→ **Requirement**
Restate every record that follows, keeping it exact.

→ **Records provided**
────────────────────────────────────────
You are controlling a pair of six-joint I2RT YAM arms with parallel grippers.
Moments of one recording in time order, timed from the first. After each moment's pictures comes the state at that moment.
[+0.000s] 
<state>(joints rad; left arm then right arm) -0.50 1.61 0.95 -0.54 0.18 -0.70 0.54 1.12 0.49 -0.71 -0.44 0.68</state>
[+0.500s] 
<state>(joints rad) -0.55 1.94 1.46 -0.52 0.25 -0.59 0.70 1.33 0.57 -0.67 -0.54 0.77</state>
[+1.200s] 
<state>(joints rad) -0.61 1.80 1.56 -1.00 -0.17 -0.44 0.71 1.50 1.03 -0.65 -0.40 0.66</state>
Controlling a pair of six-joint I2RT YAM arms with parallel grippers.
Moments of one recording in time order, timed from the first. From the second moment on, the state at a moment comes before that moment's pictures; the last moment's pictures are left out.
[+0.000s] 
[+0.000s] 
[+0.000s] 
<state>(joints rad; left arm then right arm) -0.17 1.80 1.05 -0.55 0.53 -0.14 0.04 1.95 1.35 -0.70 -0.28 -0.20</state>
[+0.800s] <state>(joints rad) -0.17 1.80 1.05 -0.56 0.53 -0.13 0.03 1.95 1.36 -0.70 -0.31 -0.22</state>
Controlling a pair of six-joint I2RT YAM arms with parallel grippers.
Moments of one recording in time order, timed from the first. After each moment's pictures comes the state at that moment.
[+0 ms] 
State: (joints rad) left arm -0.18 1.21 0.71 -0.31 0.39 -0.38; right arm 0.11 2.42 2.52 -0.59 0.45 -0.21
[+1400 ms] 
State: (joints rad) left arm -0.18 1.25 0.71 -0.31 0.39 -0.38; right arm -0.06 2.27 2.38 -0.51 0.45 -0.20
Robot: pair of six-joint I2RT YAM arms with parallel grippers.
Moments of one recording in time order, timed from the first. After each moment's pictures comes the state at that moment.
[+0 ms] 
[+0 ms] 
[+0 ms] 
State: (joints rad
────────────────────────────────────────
→ **Answer box**
You are controlling a pair of six-joint I2RT YAM arms with parallel grippers.
Moments of one recording in time order, timed from the first. After each moment's pictures comes the state at that moment.
[+0.000s] 
<state>(joints rad; left arm then right arm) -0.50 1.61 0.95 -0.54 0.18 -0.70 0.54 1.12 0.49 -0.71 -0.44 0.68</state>
[+0.500s] 
<state>(joints rad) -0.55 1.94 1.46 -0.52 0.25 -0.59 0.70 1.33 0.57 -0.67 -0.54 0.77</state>
[+1.200s] 
<state>(joints rad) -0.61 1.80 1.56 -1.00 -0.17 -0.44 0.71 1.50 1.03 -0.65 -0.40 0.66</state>
Controlling a pair of six-joint I2RT YAM arms with parallel grippers.
Moments of one recording in time order, timed from the first. From the second moment on, the state at a moment comes before that moment's pictures; the last moment's pictures are left out.
[+0.000s] 
[+0.000s] 
[+0.000s] 
<state>(joints rad; left arm then right arm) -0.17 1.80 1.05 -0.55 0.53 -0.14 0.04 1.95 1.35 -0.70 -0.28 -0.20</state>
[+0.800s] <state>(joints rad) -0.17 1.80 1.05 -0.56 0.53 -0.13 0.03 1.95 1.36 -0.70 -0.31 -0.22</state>
Controlling a pair of six-joint I2RT YAM arms with parallel grippers.
Moments of one recording in time order, timed from the first. After each moment's pictures comes the state at that moment.
[+0 ms] 
State: (joints rad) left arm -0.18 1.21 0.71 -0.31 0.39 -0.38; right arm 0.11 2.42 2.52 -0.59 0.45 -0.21
[+1400 ms] 
State: (joints rad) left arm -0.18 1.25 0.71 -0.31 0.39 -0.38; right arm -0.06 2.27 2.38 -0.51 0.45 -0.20
Robot: pair of six-joint I2RT YAM arms with parallel grippers.
Moments of one recording in time order, timed from the first. After each moment's pictures comes the state at that moment.
[+0 ms] 
[+0 ms] 
[+0 ms] 
State: (joints rad

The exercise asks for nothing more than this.